Estonian Mathematical Olympiad

a. Let $c$ be any root of $P(x)$. As $P(0)=a_0=a_n\ne 0$, we must have $c\ne 0$. Notice that $$\begin{array}{rl}P\left(\frac{1}{c}\right)& =a_n{\left(\frac{1}{c}\right)}^n+a_{n-1}{\left(\frac{1}{c}\right)}^{n-1}+\cdots +a_1\left(\frac{1}{c}\right)+a_0\\ & ={\left(\frac{1}{c}\right)}^n(a_0{c}^n+a_1{c}^{n-1}+\cdots +a_{n-1}c+a_n)\\ & ={\left(\frac{1}{c}\right)}^n(a_n{c}^n+a_{n-1}{c}^{n-1}+\cdots +a_{1}c+a_0)\\ & ={\left(\frac{1}{c}\right)}^{n}P(c)=0,\end{array}$$ which shows that $\frac{1}{c}$ is also a root of $P(x)$. Thus the roots can be divided into inverse pairs.
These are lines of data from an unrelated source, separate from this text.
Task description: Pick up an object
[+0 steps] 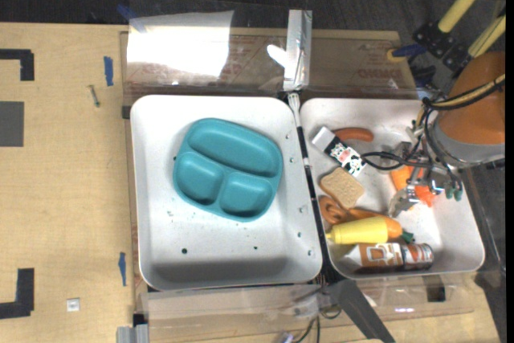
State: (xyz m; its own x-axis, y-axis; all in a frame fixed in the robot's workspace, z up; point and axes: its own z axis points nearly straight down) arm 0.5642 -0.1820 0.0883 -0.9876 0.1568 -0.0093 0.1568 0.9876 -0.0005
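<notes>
Because the task named no particular object, the likely targets were the small things crowded in the right bin (474, 253): a yellow bottle (365, 231) lying on its side, a slice of toast (343, 188), a sausage (354, 134), a small printed card (347, 157) and a can (396, 255) near the front wall. The gripper (418, 193) hung low over the right part of this bin, among orange and red pieces, probably to reach one of them. Whether its fingers were spread or pressed together could not be told, and nothing was clearly seen between them. The left bin (152, 253) held a teal divided plate (227, 168), well apart from the gripper.
</notes>
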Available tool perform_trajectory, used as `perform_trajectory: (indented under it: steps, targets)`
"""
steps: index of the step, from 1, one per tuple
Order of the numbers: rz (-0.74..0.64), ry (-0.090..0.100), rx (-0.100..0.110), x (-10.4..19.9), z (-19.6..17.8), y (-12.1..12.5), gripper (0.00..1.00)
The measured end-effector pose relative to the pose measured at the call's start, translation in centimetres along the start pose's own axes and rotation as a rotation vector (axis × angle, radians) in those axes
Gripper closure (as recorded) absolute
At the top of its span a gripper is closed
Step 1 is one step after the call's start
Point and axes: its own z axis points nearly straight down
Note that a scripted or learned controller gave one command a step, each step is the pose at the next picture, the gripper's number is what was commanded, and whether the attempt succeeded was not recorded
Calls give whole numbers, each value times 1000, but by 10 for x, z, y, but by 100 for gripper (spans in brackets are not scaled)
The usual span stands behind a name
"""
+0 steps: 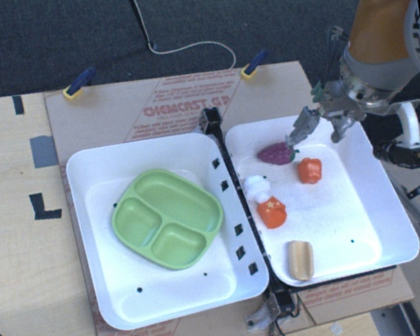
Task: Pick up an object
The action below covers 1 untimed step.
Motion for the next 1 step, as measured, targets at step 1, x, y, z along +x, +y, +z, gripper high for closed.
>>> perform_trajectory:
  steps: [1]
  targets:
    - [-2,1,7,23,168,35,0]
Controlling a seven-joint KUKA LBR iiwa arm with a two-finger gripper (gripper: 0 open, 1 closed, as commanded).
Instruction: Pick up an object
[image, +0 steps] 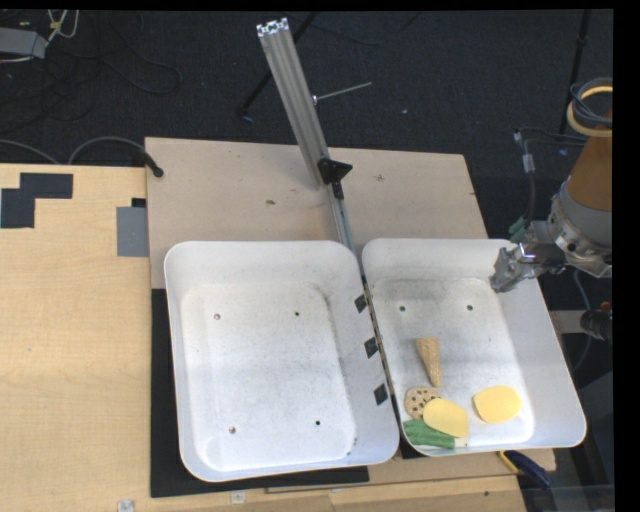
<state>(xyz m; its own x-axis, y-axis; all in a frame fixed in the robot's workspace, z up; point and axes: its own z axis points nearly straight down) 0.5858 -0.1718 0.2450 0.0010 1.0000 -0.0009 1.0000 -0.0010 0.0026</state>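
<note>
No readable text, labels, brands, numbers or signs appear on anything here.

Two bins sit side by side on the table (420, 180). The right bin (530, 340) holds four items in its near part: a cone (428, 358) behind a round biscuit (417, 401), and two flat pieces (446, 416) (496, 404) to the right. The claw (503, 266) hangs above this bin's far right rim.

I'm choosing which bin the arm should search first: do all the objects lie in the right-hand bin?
Yes: the cone, two yellow pieces, round cracker and green piece all lie in the right bin.
</note>
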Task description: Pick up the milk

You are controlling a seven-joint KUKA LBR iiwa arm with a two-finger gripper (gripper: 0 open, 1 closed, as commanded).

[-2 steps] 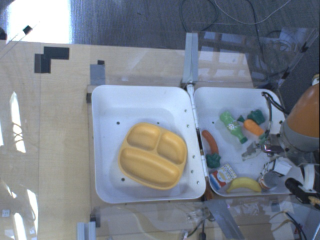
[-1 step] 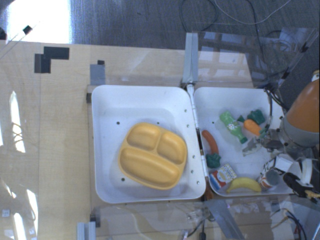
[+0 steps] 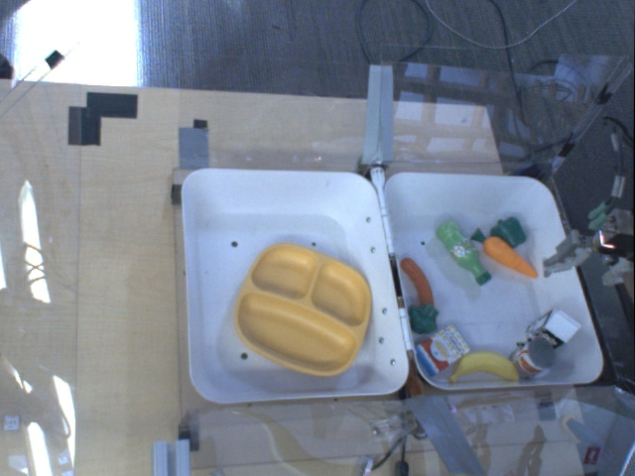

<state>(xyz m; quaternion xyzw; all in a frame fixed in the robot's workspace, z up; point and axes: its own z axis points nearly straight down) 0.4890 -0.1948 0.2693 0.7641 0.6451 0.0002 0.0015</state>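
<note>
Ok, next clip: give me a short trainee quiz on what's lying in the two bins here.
1. True or false: the yellow divided plate shares a bin with the banana.
2. The carrot lies: A, in the left bin; B, in the right bin; C, on the bare bench.
3. How many compartments does the plate have?

Key: 1 false, the plate is in the other bin; 2 B; 3 three.
</note>
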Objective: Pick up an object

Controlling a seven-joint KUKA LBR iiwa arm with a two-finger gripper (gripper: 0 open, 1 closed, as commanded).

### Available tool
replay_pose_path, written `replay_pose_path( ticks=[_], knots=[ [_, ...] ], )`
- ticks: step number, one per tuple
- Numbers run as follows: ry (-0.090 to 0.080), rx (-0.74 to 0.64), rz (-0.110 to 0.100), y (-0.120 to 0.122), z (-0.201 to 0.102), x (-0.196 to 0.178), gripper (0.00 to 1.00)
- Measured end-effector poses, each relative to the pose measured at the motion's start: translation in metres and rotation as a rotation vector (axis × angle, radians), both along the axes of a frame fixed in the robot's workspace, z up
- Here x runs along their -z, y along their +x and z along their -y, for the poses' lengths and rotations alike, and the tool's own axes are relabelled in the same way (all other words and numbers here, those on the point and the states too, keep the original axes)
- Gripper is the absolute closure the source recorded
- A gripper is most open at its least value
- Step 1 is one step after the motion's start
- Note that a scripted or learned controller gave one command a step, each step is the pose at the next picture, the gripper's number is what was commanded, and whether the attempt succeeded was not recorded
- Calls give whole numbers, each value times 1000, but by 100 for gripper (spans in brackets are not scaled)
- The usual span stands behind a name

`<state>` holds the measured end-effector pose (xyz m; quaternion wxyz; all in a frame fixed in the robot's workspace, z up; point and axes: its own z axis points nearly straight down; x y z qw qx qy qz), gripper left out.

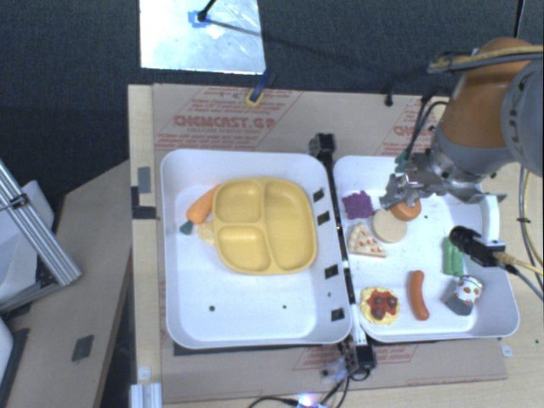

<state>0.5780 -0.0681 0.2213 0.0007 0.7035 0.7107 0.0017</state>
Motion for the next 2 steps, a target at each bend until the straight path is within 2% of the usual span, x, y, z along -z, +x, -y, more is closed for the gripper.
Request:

For each root $c$ we have $|c|+\left|\frac{1}{c}\right|\ge 2$. The only roots paired with itself are 1 and -1, both of which have an absolute value of 1. If there are $l$ such roots, then $$|x_1|+|x_2|+\cdots +|x_k|\ge \frac{k-l}{2}\cdot 2+l\cdot 1=k-l+l=k.$$

b. The polynomial $P(x)=x^3-x^2-x+1=(x-1{)}^2(x+1)$ satisfies the conditions of the problem and its real roots are $x_1=1$ and $x_2=-1$. Thus $k=2>1$, but $|x_1|+|x_2|=2=k$, so the inequality is non-strict.